Strive for Alignment, Not Perfection
Don’t think you need to be perfect to be healthy. In fact, that would probably be counterproductive. I know the wellness industry gives us false pictures of what healthy looks like, and they tell us that beauty comes from fixing ourselves. But true beauty is more likely to emerge when the body feels safe, nourished, rested, and aligned with our inner clocks. When women begin syncing with healthier rhythms, they might notice:
- Better skin
- Improved digestion
- More stable moods
- Increased energy
- Reduced inflammation
- Better sleep
- Greater confidence
Not because they punished themselves into wellness, but because they supported their bodies instead of fighting them.
Spiritual Disconnection Can Also Make Us Feel like Something is Missing
Sometimes the exhaustion isn’t just physical. We can become spiritually overstimulated. Constant striving, comparison, and pressure can disconnect us from our true mission and leave us without a sense of peace.

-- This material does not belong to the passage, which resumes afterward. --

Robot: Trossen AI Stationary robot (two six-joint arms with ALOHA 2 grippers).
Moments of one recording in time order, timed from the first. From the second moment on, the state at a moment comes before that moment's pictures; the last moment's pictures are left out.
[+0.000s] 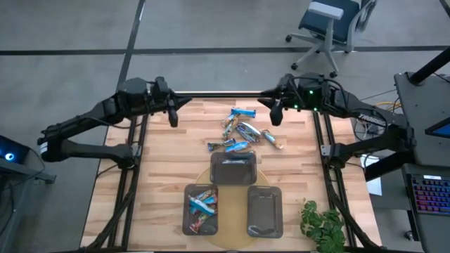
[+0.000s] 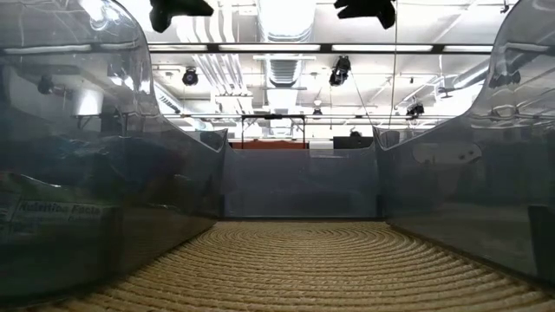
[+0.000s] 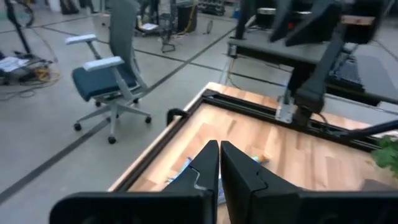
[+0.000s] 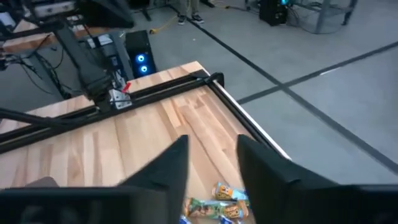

Jesus withdrew to quiet places. He rested. That alone says something powerful about how we were designed to live. When we reconnect, we often reconnect physically, too.
Simple Ways to Recenter
- Morning prayer before screens
- Scripture during walks
- Sabbath rest
- Gratitude practices
- Quiet evenings instead of endless consumption
The goal isn’t perfection; it’s peace.
Final Thoughts
If you’ve been feeling tired, disconnected, inflamed, anxious, or unlike yourself lately, it might not be that your body is failing you. It might just be that something is out of rhythm. You don’t need to become obsessed with optimization; you don’t need to punish yourself into wellness. Wellness is less about becoming someone new and more about returning to the rhythms we were designed for all along. Get outside, watch the sunrise. Eat seasonally. Rest without guilt. Over time, these things add up.